0
votes

I'm using Pig on Hadoop to analyse logs in CSV format. From times to times, my data provider is adding new fields in the logs, all new fields are added at the end of each line.

I would like to know are to properly implement the loading of these CSV files when the globbing pattern matches both "old format" and "new format" files, while still being able to access new fields on the most recent files.

Let's take a practical example :

2014/12/20/log_2014-12-20.csv:
  f1, f2, f3

2014/12/21/log_2014-12-21.csv:
  f1, f2, f3

2014/12/22/log_2014-12-22.csv:
  f1, f2, f3

2014/12/23/log_2014-12-23.csv:
  f1, f2, f3, f4, f5

2014/12/24/log_2014-12-24.csv:
  f1, f2, f3, f4, f5

Notice how new fields appeared starting on 23rd December, 2014 : f4 and f5.

When using the following Pig statement, data from files before 2014-12-23 will not load, thus only data beginning at 2014-12-23 will be available in the Pig alias MYDATA:

MYDATA = LOAD 's3://mybucket/logs/2014/12' using PigStorage(',') as (
  f1: int,
  f2: int,
  f3: int,
  f4: int,
  f5: int
);

If I want to load data from all expected timerange, I need to omit the new fields :

MYDATA = LOAD 's3://mybucket/logs/2014/12' using PigStorage(',') as (
  f1: int,
  f2: int,
  f3: int
);

But I can't take advantage of the new fields on the most recent data. As in my real-world use case, the above statements are stored in a Pig macro for the log data to be used from multiple scripts, adding the new fields in the macro is breaking my scripts which are loading not-so-recent data.

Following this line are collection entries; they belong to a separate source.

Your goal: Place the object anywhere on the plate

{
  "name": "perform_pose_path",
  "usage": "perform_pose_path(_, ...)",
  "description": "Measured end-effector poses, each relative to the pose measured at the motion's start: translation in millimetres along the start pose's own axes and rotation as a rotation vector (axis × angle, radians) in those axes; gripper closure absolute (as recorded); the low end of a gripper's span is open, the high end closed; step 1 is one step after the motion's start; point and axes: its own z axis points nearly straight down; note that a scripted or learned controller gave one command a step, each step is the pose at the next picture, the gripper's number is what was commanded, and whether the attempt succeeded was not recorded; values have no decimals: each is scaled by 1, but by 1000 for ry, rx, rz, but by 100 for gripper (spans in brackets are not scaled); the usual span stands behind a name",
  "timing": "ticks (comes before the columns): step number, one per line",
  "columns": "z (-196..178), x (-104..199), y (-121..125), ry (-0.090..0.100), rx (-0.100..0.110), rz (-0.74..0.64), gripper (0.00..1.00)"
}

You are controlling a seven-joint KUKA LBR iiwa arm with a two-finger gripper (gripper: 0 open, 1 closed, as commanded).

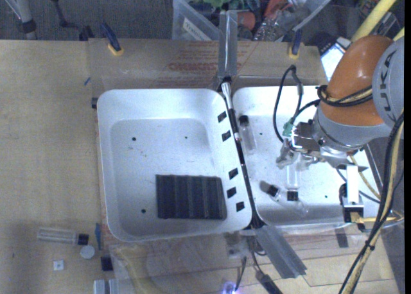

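One fixed camera looks down at a slant from above the surface (45,126), far enough off to take in both white bins. The left bin (109,126) lies near the middle of the picture, with the right bin (257,103) just beside it. The arm (359,87) enters beyond the right bin.

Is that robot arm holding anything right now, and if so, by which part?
It cannot be told: the tool hangs over the right bin, and its tip is too unclear to show a hold.
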Motion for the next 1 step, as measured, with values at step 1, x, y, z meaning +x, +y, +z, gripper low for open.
perform_pose_path(1, 36, 85, 31, 1, 0, 138, 100)
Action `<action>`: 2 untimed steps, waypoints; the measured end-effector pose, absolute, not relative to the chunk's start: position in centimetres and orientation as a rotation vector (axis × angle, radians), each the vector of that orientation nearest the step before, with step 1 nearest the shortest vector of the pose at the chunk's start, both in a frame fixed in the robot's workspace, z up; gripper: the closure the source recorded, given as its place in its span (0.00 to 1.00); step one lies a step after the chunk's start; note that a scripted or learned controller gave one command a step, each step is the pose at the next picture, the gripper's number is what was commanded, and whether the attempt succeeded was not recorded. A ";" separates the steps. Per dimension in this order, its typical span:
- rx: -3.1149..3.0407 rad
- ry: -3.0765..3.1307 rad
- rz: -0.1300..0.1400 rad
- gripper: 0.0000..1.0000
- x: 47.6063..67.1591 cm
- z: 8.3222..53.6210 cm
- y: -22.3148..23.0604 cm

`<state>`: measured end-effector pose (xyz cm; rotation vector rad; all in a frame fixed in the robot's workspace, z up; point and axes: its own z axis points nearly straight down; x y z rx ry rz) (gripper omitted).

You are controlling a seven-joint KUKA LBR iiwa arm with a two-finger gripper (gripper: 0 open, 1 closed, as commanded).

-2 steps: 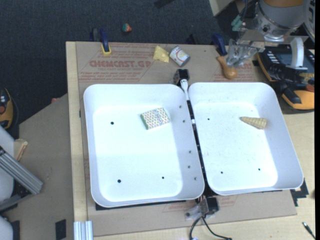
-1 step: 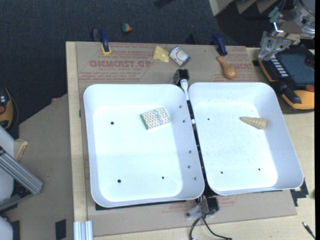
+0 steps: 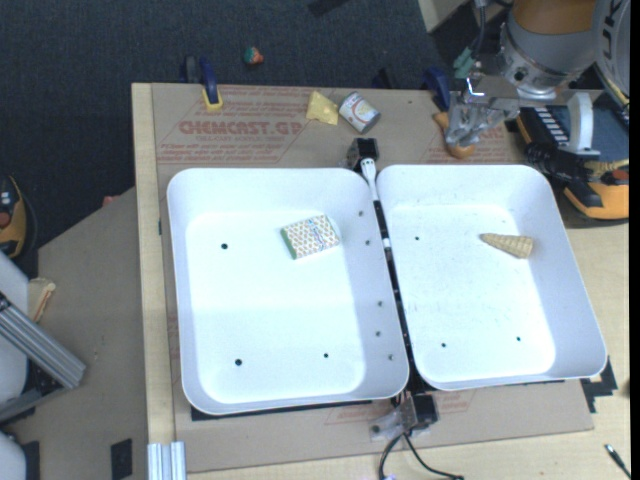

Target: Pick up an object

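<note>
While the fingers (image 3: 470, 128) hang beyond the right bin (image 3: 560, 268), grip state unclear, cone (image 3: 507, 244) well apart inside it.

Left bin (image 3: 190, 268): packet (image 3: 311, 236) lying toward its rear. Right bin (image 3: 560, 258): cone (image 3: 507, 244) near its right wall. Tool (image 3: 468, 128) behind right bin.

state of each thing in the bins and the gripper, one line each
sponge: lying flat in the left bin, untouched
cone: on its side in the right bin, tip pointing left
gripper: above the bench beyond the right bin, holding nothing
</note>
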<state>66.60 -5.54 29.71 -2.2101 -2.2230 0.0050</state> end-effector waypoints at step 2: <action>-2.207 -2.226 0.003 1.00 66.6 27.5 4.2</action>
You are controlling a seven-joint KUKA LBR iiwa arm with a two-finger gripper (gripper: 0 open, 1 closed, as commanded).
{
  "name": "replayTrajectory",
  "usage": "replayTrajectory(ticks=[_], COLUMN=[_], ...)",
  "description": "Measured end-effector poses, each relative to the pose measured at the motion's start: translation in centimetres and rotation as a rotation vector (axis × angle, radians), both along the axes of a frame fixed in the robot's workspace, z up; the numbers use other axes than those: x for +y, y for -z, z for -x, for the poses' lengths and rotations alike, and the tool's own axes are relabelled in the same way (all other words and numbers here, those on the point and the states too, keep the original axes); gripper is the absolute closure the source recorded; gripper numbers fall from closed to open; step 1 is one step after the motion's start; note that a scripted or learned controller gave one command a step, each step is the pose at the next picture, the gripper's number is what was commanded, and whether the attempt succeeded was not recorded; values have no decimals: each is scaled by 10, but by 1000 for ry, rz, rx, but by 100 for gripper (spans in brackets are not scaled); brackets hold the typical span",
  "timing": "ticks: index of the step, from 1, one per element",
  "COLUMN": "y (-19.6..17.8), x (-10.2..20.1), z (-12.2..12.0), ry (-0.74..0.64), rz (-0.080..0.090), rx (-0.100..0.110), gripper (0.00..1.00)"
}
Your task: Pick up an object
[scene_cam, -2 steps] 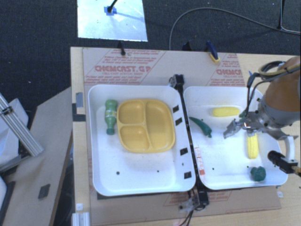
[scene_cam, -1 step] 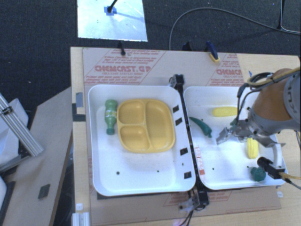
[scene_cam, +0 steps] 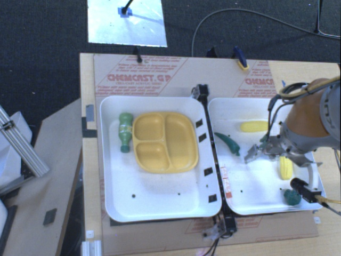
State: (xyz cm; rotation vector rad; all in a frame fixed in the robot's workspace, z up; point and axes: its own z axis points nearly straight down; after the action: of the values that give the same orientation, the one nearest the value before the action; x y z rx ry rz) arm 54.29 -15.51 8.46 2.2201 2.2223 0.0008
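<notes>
- White plastic: I count two shallow bins side by side, the left bin point(scene_cam: 114, 196) and the right bin point(scene_cam: 250, 204), meeting at a dark divider strip down the middle.
- Left bin: I see two things. One yellow sectioned plate point(scene_cam: 164, 142) with three compartments sits in the upper half, and one green bottle point(scene_cam: 125, 132) lies just beside the plate's left edge, near the bin's left wall.
- Open room there is the whole lower half of the left bin's floor.
- Right bin: I count four things. One yellow corn piece point(scene_cam: 253, 126) lies near the top, one green pepper point(scene_cam: 228, 142) lies close to the divider, a second yellow piece point(scene_cam: 286, 167) lies towards the right wall, and one dark green lump point(scene_cam: 291, 197) sits in the lower right corner by the rim.
- My gripper point(scene_cam: 254, 152) hangs over the middle of the right bin, between the pepper and the second yellow piece; I see nothing between its fingers, and I cannot tell how wide they stand.
- Bare floor in the right bin runs along its lower left part.
</notes>
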Motion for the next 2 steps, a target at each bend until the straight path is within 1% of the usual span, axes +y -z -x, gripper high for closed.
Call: replayTrajectory(ticks=[1, 2], y=[-11, -73], x=[0, 7], z=[-1, -1], ry=[0, -4], rz=[0, 1], rx=[-3, -5], gripper=[100, 100])
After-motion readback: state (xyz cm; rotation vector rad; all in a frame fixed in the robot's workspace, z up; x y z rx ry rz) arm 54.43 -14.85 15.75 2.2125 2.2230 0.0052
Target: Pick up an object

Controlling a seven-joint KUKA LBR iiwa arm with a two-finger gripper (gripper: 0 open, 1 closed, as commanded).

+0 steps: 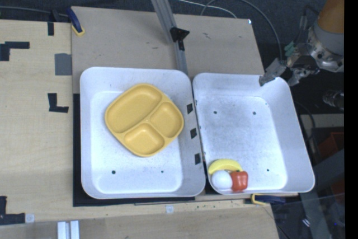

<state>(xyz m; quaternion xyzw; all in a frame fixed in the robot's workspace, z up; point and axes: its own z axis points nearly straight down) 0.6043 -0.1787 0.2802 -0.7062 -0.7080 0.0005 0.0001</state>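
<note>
Two white bins sit side by side on your worktop. The left bin has a yellow tray with three parts in it. The right bin has three small things bunched in its near left corner: a yellow banana shape, a white ball and a small red thing. They touch each other and sit close against the bin wall.

Your arm is up at the far right corner of the right bin. The jaws hang just over that corner. You can't tell if they are open or closed from up here, and you see nothing held in them.

So the little pile lies well away from the jaws, across the whole right bin, toward the near left corner. I think you must bring the jaws down that way. The yellow tray is further off and flat, so it looks harder to grab.
</note>
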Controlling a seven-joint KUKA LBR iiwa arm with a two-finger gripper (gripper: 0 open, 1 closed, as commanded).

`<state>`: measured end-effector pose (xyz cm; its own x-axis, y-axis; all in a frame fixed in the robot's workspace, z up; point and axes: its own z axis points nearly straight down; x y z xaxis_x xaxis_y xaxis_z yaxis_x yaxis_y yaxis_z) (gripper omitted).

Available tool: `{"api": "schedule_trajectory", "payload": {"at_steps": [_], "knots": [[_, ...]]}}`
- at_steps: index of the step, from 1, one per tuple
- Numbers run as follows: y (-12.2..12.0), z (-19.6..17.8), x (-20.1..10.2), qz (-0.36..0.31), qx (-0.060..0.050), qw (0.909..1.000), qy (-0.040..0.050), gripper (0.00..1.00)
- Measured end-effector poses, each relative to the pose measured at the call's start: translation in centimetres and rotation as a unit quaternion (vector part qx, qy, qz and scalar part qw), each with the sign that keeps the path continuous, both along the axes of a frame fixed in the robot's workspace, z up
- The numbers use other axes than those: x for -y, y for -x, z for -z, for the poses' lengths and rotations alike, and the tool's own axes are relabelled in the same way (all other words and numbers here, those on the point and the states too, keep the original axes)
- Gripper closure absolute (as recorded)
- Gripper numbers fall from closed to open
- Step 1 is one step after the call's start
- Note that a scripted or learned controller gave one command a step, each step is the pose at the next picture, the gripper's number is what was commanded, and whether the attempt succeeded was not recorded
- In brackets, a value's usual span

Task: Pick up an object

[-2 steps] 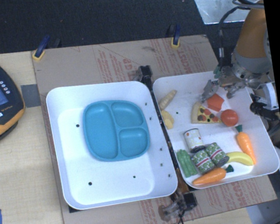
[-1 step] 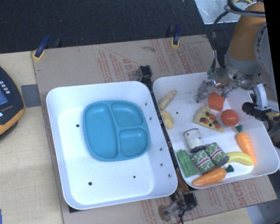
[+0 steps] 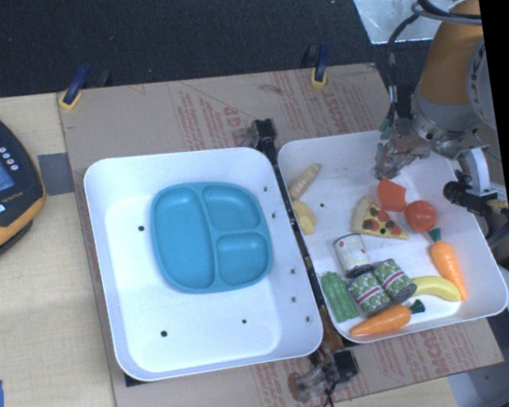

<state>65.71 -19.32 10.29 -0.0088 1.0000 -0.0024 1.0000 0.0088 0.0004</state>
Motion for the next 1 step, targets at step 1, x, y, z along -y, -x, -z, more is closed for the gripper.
{"api": "schedule_trajectory", "payload": {"at_steps": [1], "knots": [[0.01, 0.02, -0.01, 0.000, 0.000, 1.0000, 0.0000, 0.00]]}}
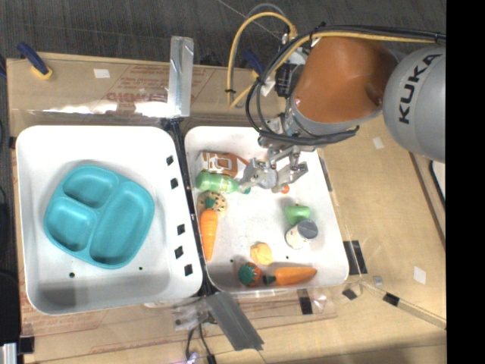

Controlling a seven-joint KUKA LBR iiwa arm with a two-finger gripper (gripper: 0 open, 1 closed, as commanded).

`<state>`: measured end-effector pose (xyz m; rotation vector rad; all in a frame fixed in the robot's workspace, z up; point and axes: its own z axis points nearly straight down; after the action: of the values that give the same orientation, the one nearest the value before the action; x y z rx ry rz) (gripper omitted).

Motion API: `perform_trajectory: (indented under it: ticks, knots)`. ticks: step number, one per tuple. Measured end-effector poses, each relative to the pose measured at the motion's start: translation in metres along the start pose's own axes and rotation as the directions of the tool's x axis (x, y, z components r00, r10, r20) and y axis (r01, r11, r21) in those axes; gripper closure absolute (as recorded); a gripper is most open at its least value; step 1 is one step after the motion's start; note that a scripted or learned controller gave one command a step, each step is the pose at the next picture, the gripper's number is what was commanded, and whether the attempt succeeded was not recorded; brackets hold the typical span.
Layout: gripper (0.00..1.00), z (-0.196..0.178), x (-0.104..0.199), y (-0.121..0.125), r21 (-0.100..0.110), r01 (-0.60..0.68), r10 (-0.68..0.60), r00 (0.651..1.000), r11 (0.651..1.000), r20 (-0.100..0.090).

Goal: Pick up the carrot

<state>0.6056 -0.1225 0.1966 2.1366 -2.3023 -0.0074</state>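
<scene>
An orange carrot [208, 233] lies along the left wall of the right bin [326, 203], tip toward the front, its top end under a speckled piece [211, 202]. A second orange carrot [292, 275] with a green top [248, 274] lies across the front of that bin. My gripper [269, 174] hangs over the back middle of the right bin, well above and to the right of the left carrot. Nothing is visibly held between its fingers.
The right bin also holds a green bottle-like item [215, 181], a brown and white box [219, 162], a green piece [297, 213], a small white and grey jar [301, 233] and a yellow lump [261, 253]. A teal divided plate [98, 214] sits in the left bin [45, 287].
</scene>
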Motion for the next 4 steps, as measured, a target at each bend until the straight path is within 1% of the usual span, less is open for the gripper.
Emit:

What are your suggestions for handling such a change in data scheme ?

Thanks for your help.

1

1 Answers

0
votes

I have made good experiences using Parquet (http://parquet.incubator.apache.org/). They also provide Pig storage and loader. Loader allows to specify specific schema you want to read the data in which will fill fields that are not available in the data with NULL (some simple form of schema evolution). In your case you would need to convert data into Parquet format first, but then it should work just as you expect.